Я сразу кинулся к нему и позвал мать. Но было поздно. Капитан скоропостижно скончался от апоплексического удара. И странно: мне, право, никогда не нравился этот человек, хотя в последнее время я начал жалеть его, но, увидев его мертвым, я заплакал. Я плакал долго, я истекал слезами. Это была вторая смерть, которая произошла у меня на глазах, и горе, нанесенное мне первой, было еще слишком свежо в моем сердце.
Глава IV
Матросский сундук
Я, конечно, сразу же рассказал матери все, что знал. Может быть, мне следовало рассказать ей об этом раньше. Мы очутились в трудном, опасном положении.
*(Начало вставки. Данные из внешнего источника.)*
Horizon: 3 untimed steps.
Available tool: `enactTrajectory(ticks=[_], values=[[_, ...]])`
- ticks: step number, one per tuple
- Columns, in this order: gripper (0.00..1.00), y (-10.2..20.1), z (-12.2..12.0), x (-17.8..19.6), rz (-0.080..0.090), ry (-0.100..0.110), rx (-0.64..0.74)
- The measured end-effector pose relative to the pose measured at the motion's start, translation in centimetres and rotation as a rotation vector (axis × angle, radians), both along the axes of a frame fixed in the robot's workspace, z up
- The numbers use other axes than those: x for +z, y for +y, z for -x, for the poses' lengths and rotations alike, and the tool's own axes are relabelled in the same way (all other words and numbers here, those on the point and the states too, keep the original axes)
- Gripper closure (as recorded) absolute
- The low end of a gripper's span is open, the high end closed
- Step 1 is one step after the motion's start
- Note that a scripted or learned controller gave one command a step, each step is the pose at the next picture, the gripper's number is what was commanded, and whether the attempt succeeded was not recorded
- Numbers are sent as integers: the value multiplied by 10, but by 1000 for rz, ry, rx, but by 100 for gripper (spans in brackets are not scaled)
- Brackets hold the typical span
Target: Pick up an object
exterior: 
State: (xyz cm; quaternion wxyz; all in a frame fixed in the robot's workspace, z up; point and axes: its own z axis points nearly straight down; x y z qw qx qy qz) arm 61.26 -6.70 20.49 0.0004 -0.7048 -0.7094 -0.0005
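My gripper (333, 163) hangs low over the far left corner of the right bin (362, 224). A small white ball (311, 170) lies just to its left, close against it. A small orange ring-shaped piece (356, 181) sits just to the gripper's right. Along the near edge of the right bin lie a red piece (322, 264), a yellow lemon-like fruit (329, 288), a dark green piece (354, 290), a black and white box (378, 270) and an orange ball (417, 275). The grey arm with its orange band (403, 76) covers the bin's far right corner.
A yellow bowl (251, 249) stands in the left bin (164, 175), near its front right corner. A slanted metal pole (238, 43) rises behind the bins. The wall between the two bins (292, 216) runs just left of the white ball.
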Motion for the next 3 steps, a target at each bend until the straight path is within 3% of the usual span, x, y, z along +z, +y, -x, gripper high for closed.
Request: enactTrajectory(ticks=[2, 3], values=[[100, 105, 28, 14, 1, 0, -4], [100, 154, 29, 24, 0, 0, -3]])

Часть денег, оставшихся после капитана — если только у него были деньги, — безусловно должна была принадлежать нам. Но вряд ли его товарищи, вроде Черного Пса и слепого нищего, согласились бы отказаться от своей добычи для уплаты долгов покойного. Приказ капитана сесть верхом на коня и скакать за доктором Ливси я выполнить не мог: нельзя было оставить мать одну, без всякой защиты. Об этом нечего было и думать. Но мы не смели долее и оставаться дома: мы вздрагивали даже тогда, когда уголья у нас в очаге падали на железную решетку; мы боялись даже тиканья часов. Всюду нам слышались чьи-то шаги, будто кто-то приближается к нам.
При мысли о том, что на полу лежит мертвое тело и что где-то поблизости бродит омерзительный слепой нищий, который может вот-вот вернуться, волосы мои вставали дыбом. Медлить было нельзя ни минуты. Надо было что-то предпринять. И мы решили отправиться вместе в ближнюю деревушку за помощью. Сказано — сделано. С непокрытыми головами бросились мы бежать сквозь морозный туман. Уже начинало темнеть.